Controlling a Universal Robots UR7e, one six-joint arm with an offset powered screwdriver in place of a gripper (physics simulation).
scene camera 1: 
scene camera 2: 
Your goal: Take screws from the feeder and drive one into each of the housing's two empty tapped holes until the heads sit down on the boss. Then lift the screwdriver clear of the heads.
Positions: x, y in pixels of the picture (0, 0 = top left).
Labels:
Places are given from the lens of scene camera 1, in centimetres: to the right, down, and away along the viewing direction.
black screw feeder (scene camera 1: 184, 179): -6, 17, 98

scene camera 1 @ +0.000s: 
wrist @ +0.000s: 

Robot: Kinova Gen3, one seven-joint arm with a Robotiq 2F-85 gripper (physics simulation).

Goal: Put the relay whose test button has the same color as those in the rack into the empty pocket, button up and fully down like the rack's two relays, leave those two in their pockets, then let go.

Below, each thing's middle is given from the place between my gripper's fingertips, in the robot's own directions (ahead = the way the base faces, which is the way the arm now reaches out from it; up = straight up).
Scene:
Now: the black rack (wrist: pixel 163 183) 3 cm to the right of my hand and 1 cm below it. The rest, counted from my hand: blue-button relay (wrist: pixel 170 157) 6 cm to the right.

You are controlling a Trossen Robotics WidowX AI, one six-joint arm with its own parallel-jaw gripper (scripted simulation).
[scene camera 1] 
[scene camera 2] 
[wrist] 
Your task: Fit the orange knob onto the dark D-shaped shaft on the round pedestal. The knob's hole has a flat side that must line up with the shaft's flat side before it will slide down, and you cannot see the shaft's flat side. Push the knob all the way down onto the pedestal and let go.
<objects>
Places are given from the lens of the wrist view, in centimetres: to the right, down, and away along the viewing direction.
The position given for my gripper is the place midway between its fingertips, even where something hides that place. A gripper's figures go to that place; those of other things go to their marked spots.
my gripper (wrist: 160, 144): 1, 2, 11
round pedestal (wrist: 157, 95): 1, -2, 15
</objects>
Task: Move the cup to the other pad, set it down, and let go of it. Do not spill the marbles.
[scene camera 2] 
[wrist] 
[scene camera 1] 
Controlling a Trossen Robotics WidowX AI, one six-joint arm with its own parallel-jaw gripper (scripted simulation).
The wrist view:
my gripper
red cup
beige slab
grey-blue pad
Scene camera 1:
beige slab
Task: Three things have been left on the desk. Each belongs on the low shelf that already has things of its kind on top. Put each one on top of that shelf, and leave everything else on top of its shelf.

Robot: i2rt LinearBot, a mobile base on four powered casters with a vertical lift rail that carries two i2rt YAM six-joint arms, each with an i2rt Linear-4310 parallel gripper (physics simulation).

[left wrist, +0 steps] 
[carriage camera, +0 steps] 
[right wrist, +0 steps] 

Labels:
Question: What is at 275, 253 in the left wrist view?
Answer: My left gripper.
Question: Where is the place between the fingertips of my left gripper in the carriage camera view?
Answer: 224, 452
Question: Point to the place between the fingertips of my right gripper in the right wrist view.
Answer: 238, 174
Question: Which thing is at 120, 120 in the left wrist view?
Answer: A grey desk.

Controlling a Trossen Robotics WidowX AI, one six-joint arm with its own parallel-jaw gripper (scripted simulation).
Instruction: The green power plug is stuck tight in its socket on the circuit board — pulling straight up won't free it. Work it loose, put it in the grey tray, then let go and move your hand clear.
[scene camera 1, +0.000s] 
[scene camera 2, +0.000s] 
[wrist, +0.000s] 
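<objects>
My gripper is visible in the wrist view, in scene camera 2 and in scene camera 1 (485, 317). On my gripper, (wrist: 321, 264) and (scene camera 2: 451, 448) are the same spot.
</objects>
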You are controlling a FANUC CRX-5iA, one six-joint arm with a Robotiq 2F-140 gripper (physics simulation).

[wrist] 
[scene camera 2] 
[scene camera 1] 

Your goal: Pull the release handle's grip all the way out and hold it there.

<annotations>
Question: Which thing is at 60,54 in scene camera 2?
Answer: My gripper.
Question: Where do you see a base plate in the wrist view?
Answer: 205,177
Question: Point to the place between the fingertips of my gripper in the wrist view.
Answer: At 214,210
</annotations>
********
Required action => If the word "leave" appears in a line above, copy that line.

Result for this exercise =>
Goal: Put the relay whose test button has the same color as those in the rack into the empty pocket, button up and fully down like the rack's two relays, leave those two in their pockets, then let go.
Task: Three things have been left on the desk. Each belongs on the low shelf that already has things of its kind on top. Put each one on top of that shelf, and leave everything else on top of its shelf.

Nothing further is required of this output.